Loading Data¶
HiFive data is handled using the FiveCData
and HiCData
classes.
Loading 5C data¶
HiFive can load 5C data from one of two source file types.
BAM Files¶
When loading 5C data from BAM files, they should always come in pairs, one for each end of the paired-end reads. HiFive can load any number of pairs of BAM files, such as when multiple sequencing lanes have been run for a single replicate. These files do not need to be indexed or sorted. All sequence names that these files were mapped against should exactly match the primer names in the BED file used to construct the Fragment object.
Count Files¶
Counts files are tabular text files containing pairs of primer names and a count of the number of observed occurrences of that pairing.

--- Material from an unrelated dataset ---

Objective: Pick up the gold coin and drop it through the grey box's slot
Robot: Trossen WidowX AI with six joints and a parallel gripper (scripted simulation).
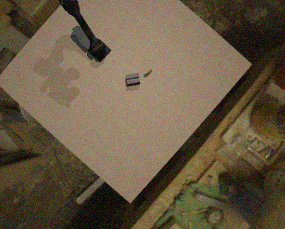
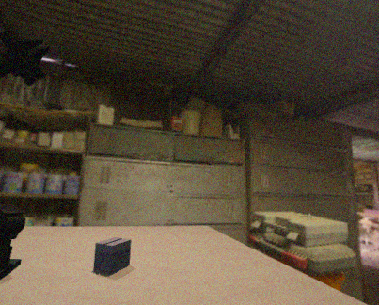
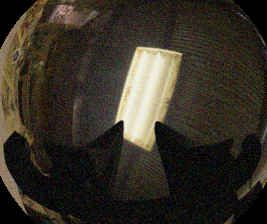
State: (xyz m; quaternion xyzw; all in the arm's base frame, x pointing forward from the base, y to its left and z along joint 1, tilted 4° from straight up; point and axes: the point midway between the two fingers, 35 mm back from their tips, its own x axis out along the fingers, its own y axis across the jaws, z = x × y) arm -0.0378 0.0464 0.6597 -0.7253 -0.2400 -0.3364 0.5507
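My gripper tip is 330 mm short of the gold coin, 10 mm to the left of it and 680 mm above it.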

5c_for_primer1 5c_rev_primer2 10
5c_for_primer1 5c_rev_primer4 3
5c_for_primer3 5c_rev_primer4 18
Loading HiC Data¶
HiFive can load HiC data from three different types of source files.
BAM Files¶
When loading HiC data from BAM files, they should always come in pairs, one for each end of the paired-end reads. HiFive can load any number of pairs of BAM files, such as when multiple sequencing lanes have been run for a single replicate. These files do not need to be indexed or sorted. For faster loading, especially with very large numbers of reads, it is helpful to parse out single-mapped reads to reduce the number of reads that HiFive needs to traverse in reading the BAM files.
RAW Files¶
RAW files are tabular text files containing pairs of read coordinates from mapped reads containing the chromosome, coordinate, and strand for each read end. HiFive can load any number of RAW files into a single HiC Data object.
chr1 30002023 + chr3 4020235 -
chr5 9326220 - chr1 3576222 +
chr8 1295363 + chr6 11040321 +
MAT Files¶
MAT files are in a tabular text format previously defined for HiCPipe. This format consists of a pair of fend indices and a count of observed occurrences of that pairing. These indices must match those associated with the Fend object used when loading the data. Thus it is wise when using this format to also create the Fend object from a HiCPipe-style fend file to ensure accurate fend-count association.
fend1 fend2 count
1 4 10
1 10 5
1 13 1
Note
In order to maintain compatibility with HiCPipe, both tabular fend files and MAT files are 1-indexed, rather than the standard 0-indexed used everywhere else with HiFive.